DATA BELOW Block Start

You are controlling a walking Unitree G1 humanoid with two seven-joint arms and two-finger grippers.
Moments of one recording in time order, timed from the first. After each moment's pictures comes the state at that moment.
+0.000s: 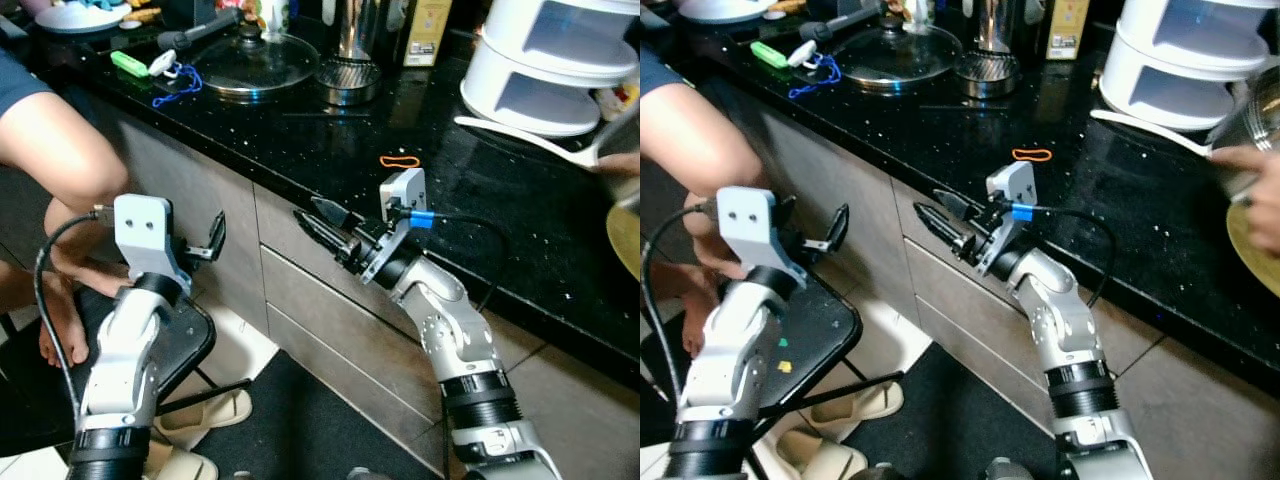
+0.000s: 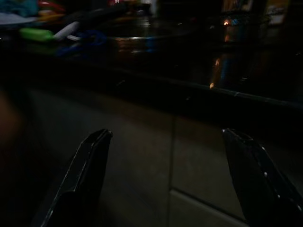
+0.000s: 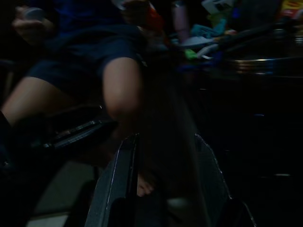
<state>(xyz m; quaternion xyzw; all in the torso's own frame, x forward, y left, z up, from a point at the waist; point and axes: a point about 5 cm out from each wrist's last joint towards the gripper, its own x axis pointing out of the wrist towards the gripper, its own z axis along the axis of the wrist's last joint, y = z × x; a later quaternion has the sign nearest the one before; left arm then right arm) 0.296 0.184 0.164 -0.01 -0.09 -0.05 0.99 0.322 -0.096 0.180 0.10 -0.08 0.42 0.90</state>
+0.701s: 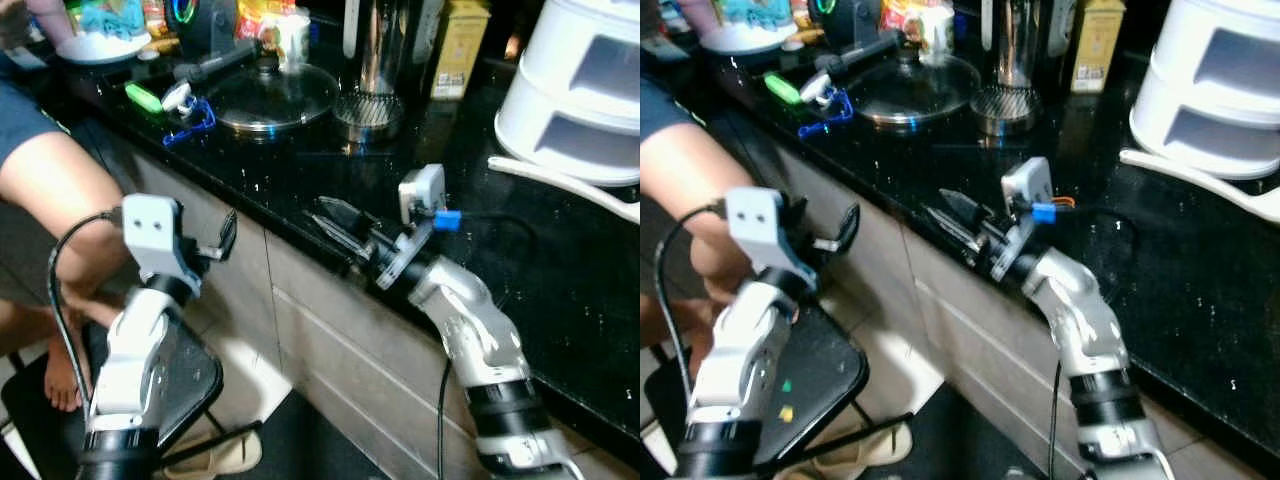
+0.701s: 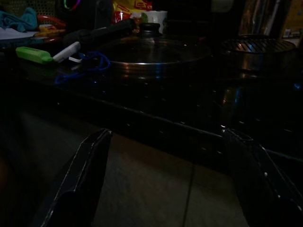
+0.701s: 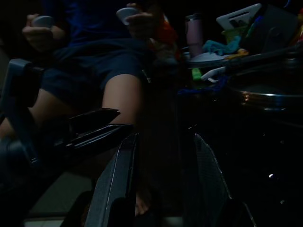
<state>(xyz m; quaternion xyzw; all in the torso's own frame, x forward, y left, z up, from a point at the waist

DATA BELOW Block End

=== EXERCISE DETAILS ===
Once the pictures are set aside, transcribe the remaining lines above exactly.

=== PROBLEM SOLUTION ===
You are controlling a walking Unitree G1 humanoid with two seven-joint arms and two-finger grippers.
Moments of one recording in time order, timed from the first. After each moment's pictures comes the state at that moment.
+0.000s: 
+0.000s: 
+0.000s: 
<state>(xyz m; quaternion xyzw; all in the torso's own frame, x forward, y left, z up, from a point at the waist; point and axes: a point about 5 cm out from each wrist's last joint towards the gripper, its own x axis pointing out of the wrist towards the gripper, its own z axis along the axis of the wrist's last joint, y = z × x; a later quaternion has the sign nearest the one before; left arm then right arm) 0.296 0.184 0.164 -0.01 -0.09 -0.05 0.99 0.322 -0.096 0.180 0.10 -0.08 0.42 0.90</state>
+0.701s: 
+0.701s: 
+0.701s: 
<state>(xyz m; quaternion xyzw; all in the torso's own frame, x forward, y left, z up, from a point at the waist

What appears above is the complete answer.